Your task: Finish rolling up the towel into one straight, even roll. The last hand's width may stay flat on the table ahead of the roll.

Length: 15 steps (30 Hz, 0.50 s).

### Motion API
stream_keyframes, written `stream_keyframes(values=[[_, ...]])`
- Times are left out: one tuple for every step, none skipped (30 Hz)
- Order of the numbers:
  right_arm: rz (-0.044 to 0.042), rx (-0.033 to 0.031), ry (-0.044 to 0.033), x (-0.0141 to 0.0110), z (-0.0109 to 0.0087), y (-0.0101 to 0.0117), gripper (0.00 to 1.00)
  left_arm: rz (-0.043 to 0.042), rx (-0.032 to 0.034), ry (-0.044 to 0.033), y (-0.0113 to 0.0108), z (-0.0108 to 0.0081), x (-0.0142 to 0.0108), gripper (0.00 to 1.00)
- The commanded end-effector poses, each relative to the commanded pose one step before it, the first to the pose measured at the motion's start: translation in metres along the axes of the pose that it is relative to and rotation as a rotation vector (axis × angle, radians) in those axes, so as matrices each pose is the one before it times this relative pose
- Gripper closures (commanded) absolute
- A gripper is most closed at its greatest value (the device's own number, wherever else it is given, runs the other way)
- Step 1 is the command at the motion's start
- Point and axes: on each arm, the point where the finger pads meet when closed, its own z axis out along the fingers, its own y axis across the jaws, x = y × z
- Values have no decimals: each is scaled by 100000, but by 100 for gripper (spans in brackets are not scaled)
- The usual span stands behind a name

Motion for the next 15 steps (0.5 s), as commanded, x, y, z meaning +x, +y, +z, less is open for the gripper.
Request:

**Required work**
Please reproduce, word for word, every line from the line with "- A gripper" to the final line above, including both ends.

**Answer area**
- A gripper is most closed at its greatest value (the device's own number, wherever else it is given, runs the other way)
- Step 1 is the command at the motion's start
- Point and axes: on each arm, the point where the finger pads meet when closed, its own z axis out along the fingers, its own y axis across the jaws, x = y × z
- Values have no decimals: each is scaled by 100000, but by 100 for gripper (spans in brackets are not scaled)
- The usual span stands behind a name

Motion for the next 15 steps (0.5 s), as commanded, x, y, z meaning +x, +y, +z, less is open for the gripper.
Request:

The output contains nothing more.